In general, wound healing undergoes multiple phases, such as synthesis of extracellular matrix materials, angiogenic response and epithelial migration over newly granulated tissue, ultimately resulting in tissue rebuilding (Tarnawski and Halter, 1995). bFGF is a locally acting growth factor and a potent angiogenic polypeptide that stimulates the growth of other cells such as fibroblasts and smooth muscle cells as well as epithelial cells (Folkman and Klagsbrun, 1987). The beneficial effect of rhbFGF on the impaired healing of gastric lesions may be explained by earlier observations that rhbFGF indeed enhances a cascade of cellular events that are part of the mitogenic response produced by this polypeptide (Satoh et al., 1991; Paimela et al., 1993; Szabo et al., 1994). Certainly, because the angiogenic response is closely associated with the neovascularization of the injured tissue, there is a possibility that the delay in the healing under diabetic conditions is partly due to mucosal blood flow insufficiency and the beneficial effect of rhbFGF is attributable to the amelioration of mucosal blood flow response.

It has been reported that bFGF mRNA levels are altered by diabetes in a tissue-specific fashion and that the altered production of bFGF may contribute to the pathophysiological states of various diseases associated with diabetic conditions (Karpen et al., 1992). bFGF mRNA levels increased several fold in eye, heat and brain, but decreased in skeletal muscle. In contrast, insulin-like growth factor mRNA levels were significantly decreased in all tissues except brain (Fagin et al., 1989). In our study, we measured gastric mucosal levels of bFGF before and after damage by HCl and found that bFGF levels were significantly increased on day 3 after HCl treatment.
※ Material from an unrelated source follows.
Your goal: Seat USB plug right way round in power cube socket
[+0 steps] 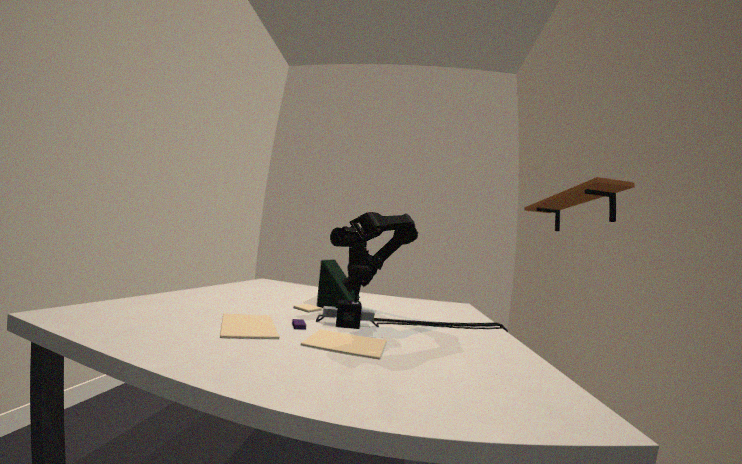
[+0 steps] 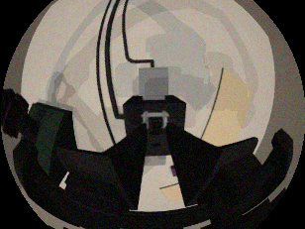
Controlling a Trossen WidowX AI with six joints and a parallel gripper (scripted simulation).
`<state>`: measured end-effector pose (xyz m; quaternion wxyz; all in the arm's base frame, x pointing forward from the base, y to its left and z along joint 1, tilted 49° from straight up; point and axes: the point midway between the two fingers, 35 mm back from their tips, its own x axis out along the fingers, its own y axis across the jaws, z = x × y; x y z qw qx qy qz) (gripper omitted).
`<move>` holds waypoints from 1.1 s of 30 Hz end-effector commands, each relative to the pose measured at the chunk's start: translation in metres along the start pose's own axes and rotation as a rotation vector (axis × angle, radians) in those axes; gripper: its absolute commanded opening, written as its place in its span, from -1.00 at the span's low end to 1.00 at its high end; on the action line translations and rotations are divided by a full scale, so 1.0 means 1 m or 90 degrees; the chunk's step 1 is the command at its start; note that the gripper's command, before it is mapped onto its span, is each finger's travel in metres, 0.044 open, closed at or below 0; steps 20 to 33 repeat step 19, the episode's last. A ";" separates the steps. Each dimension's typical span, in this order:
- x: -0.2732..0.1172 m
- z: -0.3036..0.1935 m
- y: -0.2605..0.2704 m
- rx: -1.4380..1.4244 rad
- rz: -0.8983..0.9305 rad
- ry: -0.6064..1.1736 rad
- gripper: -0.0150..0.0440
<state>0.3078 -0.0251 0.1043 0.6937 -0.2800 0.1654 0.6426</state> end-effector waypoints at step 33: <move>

In STZ-diabetic rats, not only was there less expression of bFGF in normal stomachs, but also, bFGF levels in the injured gastric mucosa did not increase after HCl treatment. This suppression of bFGF levels in STZ-diabetic rats was significantly antagonized by daily injection of insulin, suggesting that dysregulation of bFGF production may contribute to the delayed healing of gastric lesions observed under diabetic conditions. It has been shown that bFGF is widely distributed in various cells, especially in vascular endothelial cells, fibroblasts, smooth muscle cells and macrophages (Cordon-Cardo et al., 1990), and even is generated to some extent in the epithelium (Folkman et al., 1991). Therefore, it is possible to assume that bFGF levels in the mucosa are lower in STZ-diabetic rats because of the deeper gastric injury in their stomachs (less epithelium). However, the levels of bFGF were already low in intact stomachs of STZ-diabetic rats without any injury. In addition, the mucosal bFGF levels in normal rats were higher on day 3 after injury than on day 5, although the severity of the gastric lesions was much less on the latter day. On the basis of these findings, it is unlikely that the changes in bFGF levels observed in this study are attributable to the amount of intact epithelium of the stomach. At present, it remains unclear which types of cells are responsible for the increased expression of bFGF in the injured tissue, but they may include both the injured cell itself and inflammatory cells such as macrophages.

In conclusion, our results taken together suggest that diabetic conditions have deleterious influences on the healing of acute gastric lesions in both an insulin- and bFGF-sensitive manner, and that exogenously administered rhbFGF may be effective in enhancing the delayed healing of gastric lesions in diabetic rats, through an acid-independent mechanism (table 3). Further studies with other models of gastric lesions or with other models of diabetes are required to confirm the universality of our findings in diabetic rats and to elucidate the mechanism of delayed healing of gastric lesions as well as the relationship between insulin deficiency and dysregulation of bFGF production under diabetic conditions.